- [Aim of the exercise] For this exercise, output exactly the lines from the opening line of the listing through the line with "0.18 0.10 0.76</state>", skipping pictures.

- [Input records]
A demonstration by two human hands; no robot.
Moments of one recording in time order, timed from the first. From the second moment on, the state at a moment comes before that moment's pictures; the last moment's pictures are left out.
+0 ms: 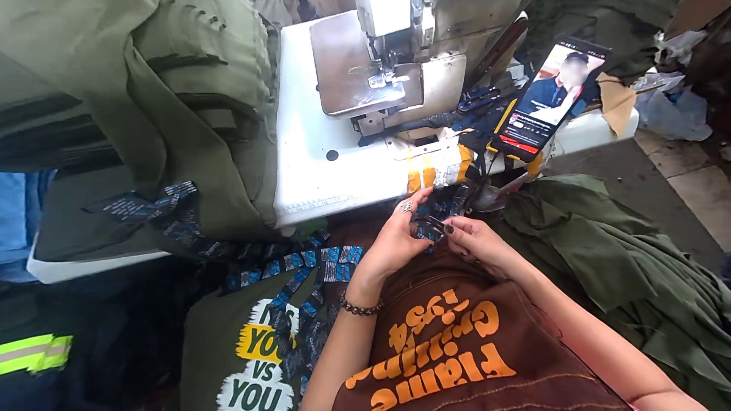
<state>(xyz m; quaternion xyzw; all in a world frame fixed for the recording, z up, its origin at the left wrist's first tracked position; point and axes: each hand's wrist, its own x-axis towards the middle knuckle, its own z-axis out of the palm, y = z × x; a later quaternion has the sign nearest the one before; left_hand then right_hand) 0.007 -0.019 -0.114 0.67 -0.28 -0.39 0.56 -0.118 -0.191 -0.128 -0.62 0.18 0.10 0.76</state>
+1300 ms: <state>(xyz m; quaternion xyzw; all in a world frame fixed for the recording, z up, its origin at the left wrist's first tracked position) 0.010 -0.016 -0.102 0.65 -0.33 -0.31 0.61 -0.139 -0.220 -0.123 -0.65 0.16 0.05 0.74</state>
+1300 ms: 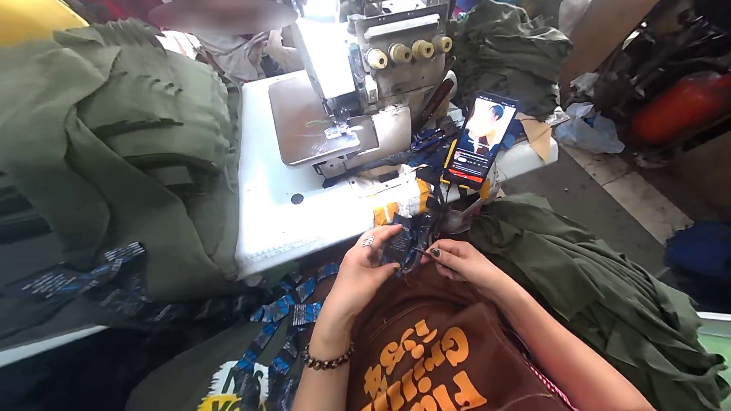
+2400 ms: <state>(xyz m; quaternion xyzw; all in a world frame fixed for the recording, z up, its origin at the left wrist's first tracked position) 0.006 -0.018 -0.109 0.65 -0.33 -0.35 0.58 -0.124 -0.198 -0.119 -0.63 0.16 0.07 0.75</state>
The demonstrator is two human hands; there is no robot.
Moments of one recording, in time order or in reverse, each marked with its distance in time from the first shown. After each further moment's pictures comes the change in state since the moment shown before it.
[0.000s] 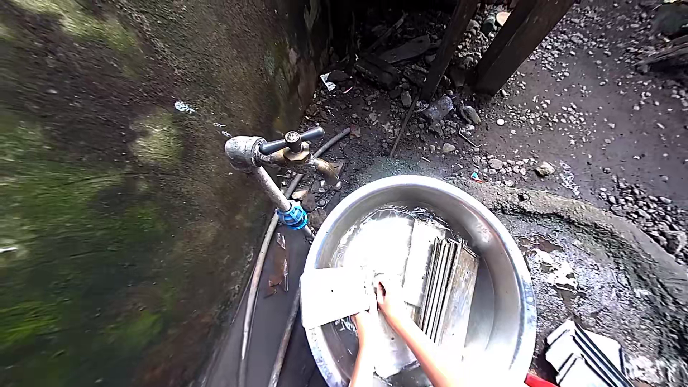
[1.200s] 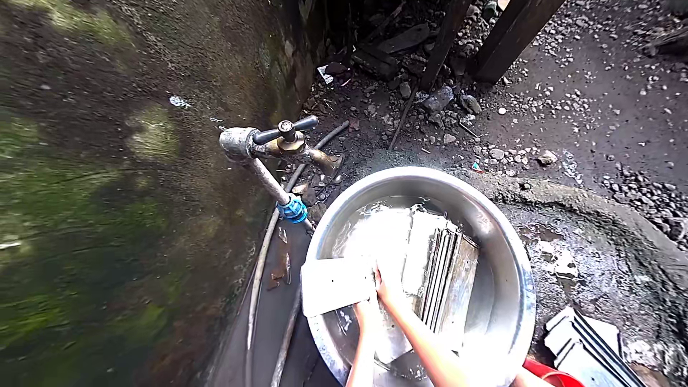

- [Response to the task]
A demonstration by two human hands; no robot.
Moments of one recording in time order, timed from the first. From the second moment on, the state at a moment comes before that moment's pictures; the last moment's pictures are left out.
+0 ms: 
<state>(xyz m; quaternion xyzw; all in a world frame fixed for the recording, z up, its origin at the left wrist's first tracked position; point and axes: each hand's wrist, its own x-axis towards the middle knuckle, its own z-axis out of the palm, y = z × x; a later quaternion has the sign nearest the one before; left_hand then right_hand) 0.007 -0.019 -0.114 0.67 -0.28 -0.39 0.56 -0.118 -0.191 -0.128 -0.62 0.18 0.10 0.76</state>

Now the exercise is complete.